[SOURCE DATA — start]

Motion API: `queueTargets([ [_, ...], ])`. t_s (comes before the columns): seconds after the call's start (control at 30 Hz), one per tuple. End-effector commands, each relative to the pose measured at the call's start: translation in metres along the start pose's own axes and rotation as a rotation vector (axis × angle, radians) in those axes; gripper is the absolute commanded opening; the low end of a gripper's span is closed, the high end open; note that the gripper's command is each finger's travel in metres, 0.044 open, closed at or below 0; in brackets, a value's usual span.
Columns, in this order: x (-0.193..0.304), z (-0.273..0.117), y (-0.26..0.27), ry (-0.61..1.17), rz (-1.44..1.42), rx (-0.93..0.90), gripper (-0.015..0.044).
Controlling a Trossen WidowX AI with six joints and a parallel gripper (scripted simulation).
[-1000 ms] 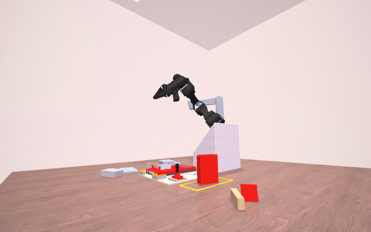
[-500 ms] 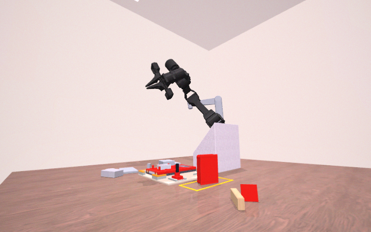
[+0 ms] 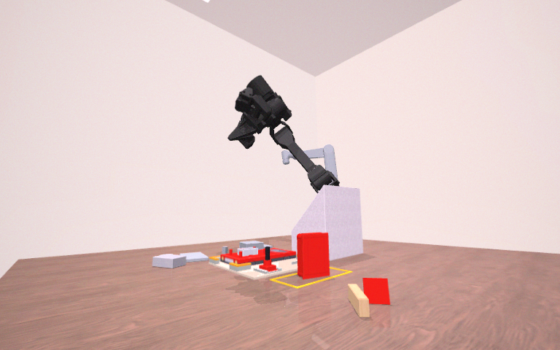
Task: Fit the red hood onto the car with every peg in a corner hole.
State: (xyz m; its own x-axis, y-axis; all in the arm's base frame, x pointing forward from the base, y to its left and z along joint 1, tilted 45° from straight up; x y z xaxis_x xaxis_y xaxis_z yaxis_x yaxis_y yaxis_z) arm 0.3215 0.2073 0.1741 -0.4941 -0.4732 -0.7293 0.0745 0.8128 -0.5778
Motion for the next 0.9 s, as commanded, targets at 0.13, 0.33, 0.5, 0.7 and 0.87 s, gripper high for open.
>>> queueTargets([
  [0.13, 0.058, 0.033, 0.073, 0.199, -1.177, -0.262, 0.0000],
  [0.33, 0.098, 0.044, 0.103, 0.258, -1.772, -0.491, 0.0000],
  [0.5, 0.135, 0.050, 0.123, 0.267, -2.244, -0.750, 0.0000],
  [0.7, 0.181, 0.053, 0.141, 0.198, -2.751, -1.173, 0.0000],
  [0.87, 0.202, 0.053, 0.146, 0.122, -2.946, -1.420, 0.0000],
])
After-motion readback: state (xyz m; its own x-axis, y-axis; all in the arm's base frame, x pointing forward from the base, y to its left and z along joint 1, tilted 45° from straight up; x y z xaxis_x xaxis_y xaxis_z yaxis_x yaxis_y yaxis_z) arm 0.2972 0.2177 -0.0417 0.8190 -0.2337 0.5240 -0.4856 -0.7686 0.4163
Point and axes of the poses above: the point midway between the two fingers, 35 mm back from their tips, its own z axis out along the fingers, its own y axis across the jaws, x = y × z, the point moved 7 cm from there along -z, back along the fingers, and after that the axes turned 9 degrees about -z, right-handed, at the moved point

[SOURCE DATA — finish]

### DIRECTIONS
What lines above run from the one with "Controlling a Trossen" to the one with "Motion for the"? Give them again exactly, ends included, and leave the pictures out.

### EXERCISE ANSWER
Controlling a Trossen WidowX AI with six joints and a parallel gripper (scripted simulation).
[-1000 ms] 
[-500 ms] 
[+0 ms] 
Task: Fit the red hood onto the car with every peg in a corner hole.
State: (xyz m; its own x-axis, y-axis; all in the arm's base frame, x pointing forward from the base, y to its left and z along joint 1, tilted 45° from straight up; x y z xaxis_x xaxis_y xaxis_z yaxis_x yaxis_y yaxis_z) arm 0.3215 0.2073 0.1741 -0.4941 -0.4732 -0.7293 0.0745 0.8128 -0.5778
Motion for the next 0.9 s, as commanded, targets at 0.13, 0.33, 0.5, 0.7 and 0.87 s, gripper high for open.

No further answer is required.